Les cent quarante-quatre mille sont l’étendard, ou le signe des derniers jours, tout comme le sont la loi de Dieu et le sabbat. Le signe de Jonas est le signe de la résurrection, ce qui, pour les Juifs du temps du Christ, était son baptême, lorsque le Saint-Esprit est descendu, représenté sous la forme d’une colombe. Jonas signifie « colombe ». Jonas, Jean, l’auteur de l’Apocalypse, Daniel, Joseph et Lazare représentent les cent quarante-quatre mille, qui sont ressuscités après avoir été morts dans la rue pendant trois jours et demi. À ce moment-là, ils doivent passer de Laodicéens à Philadelphiens, devenant ainsi le huitième, qui est des sept. Jonas représente le baptême, car il a été jeté à l’eau et est mort symboliquement lorsqu’il a été avalé par la baleine. Il a ensuite été ressuscité, comme Jean, lorsqu’il a été retiré de l’huile bouillante, comme Daniel lorsqu’il a été sorti de la fosse aux lions, comme Joseph lorsqu’il a été tiré de la fosse, et comme Lazare, le miracle-sceau à l’époque du Christ. Les Juifs ne pouvaient pas voir le signe de Jonas, tel que représenté par la résurrection du Christ, pas plus clairement que l’adventisme ne voit le signe du 11 septembre, qui est le signe de Jonas.
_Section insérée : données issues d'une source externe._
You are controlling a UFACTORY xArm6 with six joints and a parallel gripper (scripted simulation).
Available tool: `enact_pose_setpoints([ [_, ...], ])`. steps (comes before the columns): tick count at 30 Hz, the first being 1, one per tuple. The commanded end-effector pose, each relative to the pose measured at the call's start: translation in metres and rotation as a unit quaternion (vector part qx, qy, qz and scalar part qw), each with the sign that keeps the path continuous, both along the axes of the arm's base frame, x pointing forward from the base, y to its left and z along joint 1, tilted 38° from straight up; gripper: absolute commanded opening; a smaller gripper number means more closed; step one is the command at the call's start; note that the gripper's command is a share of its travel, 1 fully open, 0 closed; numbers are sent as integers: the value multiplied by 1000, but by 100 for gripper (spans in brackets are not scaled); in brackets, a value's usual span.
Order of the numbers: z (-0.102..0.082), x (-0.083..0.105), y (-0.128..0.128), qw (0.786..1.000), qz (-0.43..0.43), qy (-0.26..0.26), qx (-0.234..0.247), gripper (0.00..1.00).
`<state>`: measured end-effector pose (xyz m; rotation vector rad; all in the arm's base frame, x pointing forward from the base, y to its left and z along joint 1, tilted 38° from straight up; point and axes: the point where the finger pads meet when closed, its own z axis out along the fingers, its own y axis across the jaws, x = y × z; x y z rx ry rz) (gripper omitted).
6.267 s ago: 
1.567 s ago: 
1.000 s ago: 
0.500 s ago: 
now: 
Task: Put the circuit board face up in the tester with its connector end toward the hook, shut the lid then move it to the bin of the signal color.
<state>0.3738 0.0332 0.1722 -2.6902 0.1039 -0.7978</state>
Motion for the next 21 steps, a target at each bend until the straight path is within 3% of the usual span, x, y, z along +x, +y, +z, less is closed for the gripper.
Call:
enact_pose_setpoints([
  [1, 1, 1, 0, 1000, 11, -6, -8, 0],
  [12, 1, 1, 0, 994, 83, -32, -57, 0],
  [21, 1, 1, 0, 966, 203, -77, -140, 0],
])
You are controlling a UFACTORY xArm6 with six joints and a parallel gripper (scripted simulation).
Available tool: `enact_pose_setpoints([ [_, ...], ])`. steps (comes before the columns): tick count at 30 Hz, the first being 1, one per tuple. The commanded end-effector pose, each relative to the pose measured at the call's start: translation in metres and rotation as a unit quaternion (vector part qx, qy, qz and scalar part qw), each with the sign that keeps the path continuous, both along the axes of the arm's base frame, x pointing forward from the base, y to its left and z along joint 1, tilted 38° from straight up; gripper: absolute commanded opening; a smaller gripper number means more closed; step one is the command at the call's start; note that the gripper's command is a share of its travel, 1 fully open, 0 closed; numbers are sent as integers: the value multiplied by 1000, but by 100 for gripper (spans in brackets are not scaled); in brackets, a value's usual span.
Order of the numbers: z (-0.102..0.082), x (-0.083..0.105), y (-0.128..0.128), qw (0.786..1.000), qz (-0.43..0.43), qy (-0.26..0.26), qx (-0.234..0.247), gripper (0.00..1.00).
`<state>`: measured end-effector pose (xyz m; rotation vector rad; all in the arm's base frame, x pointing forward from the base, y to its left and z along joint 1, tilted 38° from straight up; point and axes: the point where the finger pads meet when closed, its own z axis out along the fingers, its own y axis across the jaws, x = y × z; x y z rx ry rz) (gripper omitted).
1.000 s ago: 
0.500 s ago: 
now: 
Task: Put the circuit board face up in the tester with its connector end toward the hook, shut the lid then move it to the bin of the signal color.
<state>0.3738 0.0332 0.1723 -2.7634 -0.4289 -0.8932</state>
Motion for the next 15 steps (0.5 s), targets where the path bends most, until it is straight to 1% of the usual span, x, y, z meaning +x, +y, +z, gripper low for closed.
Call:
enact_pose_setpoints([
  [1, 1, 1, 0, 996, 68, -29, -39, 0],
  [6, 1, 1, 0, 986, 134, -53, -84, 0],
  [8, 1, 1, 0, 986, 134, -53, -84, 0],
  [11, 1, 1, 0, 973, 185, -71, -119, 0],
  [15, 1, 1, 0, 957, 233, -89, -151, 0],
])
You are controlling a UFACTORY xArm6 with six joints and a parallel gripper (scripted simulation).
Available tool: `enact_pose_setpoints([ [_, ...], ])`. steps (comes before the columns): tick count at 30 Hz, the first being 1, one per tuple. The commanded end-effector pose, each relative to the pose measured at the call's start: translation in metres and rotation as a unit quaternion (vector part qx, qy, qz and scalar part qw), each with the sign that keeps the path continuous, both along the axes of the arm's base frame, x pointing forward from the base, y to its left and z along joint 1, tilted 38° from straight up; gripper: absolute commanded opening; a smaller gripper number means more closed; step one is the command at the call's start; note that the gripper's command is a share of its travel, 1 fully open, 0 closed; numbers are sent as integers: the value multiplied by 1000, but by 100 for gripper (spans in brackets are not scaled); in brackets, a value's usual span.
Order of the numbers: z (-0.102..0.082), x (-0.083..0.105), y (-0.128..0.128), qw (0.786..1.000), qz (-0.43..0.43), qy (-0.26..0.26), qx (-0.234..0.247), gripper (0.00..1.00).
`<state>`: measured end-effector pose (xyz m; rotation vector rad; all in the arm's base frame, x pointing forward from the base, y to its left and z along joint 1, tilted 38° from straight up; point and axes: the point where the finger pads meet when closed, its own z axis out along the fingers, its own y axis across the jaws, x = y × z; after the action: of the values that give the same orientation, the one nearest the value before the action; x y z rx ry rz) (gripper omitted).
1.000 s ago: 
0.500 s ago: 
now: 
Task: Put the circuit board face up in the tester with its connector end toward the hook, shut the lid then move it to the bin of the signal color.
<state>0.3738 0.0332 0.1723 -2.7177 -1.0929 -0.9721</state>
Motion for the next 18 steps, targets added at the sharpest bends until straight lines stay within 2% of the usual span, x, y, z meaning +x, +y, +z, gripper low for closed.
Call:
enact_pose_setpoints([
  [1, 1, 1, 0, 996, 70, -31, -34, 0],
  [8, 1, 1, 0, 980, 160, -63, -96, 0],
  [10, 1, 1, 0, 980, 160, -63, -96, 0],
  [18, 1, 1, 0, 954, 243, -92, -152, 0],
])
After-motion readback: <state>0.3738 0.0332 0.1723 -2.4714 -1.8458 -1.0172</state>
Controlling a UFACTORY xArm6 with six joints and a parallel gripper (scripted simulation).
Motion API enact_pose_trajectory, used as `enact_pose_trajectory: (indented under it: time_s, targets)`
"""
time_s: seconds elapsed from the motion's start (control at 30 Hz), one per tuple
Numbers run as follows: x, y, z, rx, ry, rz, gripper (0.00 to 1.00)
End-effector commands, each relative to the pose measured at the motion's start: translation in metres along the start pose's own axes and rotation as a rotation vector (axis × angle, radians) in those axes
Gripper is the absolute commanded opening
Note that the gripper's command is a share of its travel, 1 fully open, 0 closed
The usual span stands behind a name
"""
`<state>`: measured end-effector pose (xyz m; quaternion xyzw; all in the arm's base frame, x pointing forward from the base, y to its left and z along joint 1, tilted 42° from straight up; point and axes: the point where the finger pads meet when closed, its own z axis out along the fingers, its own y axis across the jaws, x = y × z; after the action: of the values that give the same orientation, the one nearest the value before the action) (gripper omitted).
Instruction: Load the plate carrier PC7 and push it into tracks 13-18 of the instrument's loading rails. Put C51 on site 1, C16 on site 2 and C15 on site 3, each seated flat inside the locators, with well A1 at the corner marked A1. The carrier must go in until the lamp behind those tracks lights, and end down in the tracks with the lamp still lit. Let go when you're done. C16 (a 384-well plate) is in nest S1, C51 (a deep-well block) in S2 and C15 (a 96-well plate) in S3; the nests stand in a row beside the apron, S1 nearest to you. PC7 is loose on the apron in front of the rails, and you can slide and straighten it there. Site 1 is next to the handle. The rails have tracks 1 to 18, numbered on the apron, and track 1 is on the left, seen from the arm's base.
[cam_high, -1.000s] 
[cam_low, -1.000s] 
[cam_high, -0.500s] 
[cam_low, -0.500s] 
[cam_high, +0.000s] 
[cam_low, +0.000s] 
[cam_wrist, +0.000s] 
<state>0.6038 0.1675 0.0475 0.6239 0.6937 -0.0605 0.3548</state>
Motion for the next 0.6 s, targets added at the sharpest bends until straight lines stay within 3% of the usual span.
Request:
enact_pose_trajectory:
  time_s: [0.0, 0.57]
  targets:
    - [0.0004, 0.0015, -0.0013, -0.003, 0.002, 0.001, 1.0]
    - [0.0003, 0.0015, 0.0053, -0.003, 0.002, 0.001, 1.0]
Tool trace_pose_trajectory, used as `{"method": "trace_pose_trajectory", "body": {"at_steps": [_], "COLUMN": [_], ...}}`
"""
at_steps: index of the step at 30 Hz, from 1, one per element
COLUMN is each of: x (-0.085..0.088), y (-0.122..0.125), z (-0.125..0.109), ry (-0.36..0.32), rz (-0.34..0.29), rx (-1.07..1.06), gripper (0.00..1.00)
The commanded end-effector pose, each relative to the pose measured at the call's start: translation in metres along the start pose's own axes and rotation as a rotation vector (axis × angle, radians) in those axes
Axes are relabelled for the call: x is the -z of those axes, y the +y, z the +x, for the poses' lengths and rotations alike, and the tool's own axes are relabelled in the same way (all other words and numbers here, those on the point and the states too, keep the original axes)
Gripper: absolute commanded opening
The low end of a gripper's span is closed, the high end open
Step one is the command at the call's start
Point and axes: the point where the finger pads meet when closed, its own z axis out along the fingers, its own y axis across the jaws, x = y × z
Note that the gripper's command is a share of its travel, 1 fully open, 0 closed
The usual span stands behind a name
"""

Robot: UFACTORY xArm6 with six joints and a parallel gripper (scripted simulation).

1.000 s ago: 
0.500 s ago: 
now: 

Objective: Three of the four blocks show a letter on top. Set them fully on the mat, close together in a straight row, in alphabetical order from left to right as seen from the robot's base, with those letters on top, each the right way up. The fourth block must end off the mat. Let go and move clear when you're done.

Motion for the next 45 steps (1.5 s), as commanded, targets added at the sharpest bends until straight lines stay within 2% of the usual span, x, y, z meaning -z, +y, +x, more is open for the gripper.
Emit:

Nous poursuivrons ces sujets dans le prochain article.
Le message d’avertissement qui doit maintenant parvenir au peuple de Dieu, de près comme de loin, n’est autre que le message du troisième ange. Et ceux qui cherchent à comprendre ce message ne seront pas conduits par le Seigneur à faire une application de la Parole qui minerait le fondement et ôterait les piliers de la foi qui a fait des Adventistes du Septième Jour ce qu’ils sont aujourd’hui. Les vérités qui se sont déployées dans leur ordre, à mesure que nous avons avancé le long de la ligne de la prophétie révélée dans la Parole de Dieu, sont, aujourd’hui, la vérité, une vérité sacrée et éternelle. Ceux qui ont parcouru le terrain pas à pas dans l’histoire passée de notre expérience, voyant la chaîne de la vérité dans les prophéties, étaient prêts à accepter et à obéir à chaque rayon de lumière. Ils priaient, jeûnaient, cherchaient, creusaient pour trouver la vérité comme pour des trésors cachés, et le Saint-Esprit, nous le savons, nous enseignait et nous guidait. Beaucoup de théories ont été avancées, portant une apparence de vérité, mais tellement mêlées d’Écritures mal interprétées et mal appliquées qu’elles ont conduit à de dangereuses erreurs. Nous savons très bien comment chaque point de vérité a été établi, et comment le sceau y a été apposé par le Saint-Esprit de Dieu. Et, pendant tout ce temps, des voix se faisaient entendre : « Voici la vérité », « J’ai la vérité ; suivez-moi. » Mais les avertissements venaient : « Ne les suivez pas. Je ne les ai point envoyés, et ils ont couru. » (Voir Jérémie 23:21.)
La conduite du Seigneur s’est clairement manifestée, et ses révélations de ce qu’est la vérité ont été des plus merveilleuses. Point après point a été établi par le Seigneur Dieu du ciel. Ce qui était vérité alors est vérité aujourd’hui. Mais les voix ne cessent de se faire entendre — « C’est la vérité. J’ai une nouvelle lumière. » Mais ces nouvelles lumières dans le domaine prophétique se manifestent en faisant un mauvais usage de la Parole et en laissant le peuple de Dieu à la dérive, sans ancre pour le retenir. Si celui qui étudie la Parole prenait les vérités que Dieu a révélées dans la direction de Son peuple, s’appropriait ces vérités, les assimilait et les mettait en pratique dans sa vie, il deviendrait alors un canal vivant de lumière. Mais ceux qui se sont appliqués à élaborer de nouvelles théories ont un mélange de vérité et d’erreur, et, après avoir tenté de mettre ces choses en avant, ils ont démontré qu’ils n’ont pas allumé leur flambeau à l’autel divin, et il s’est éteint dans les ténèbres. Selected Messages, livre 2, 103, 104.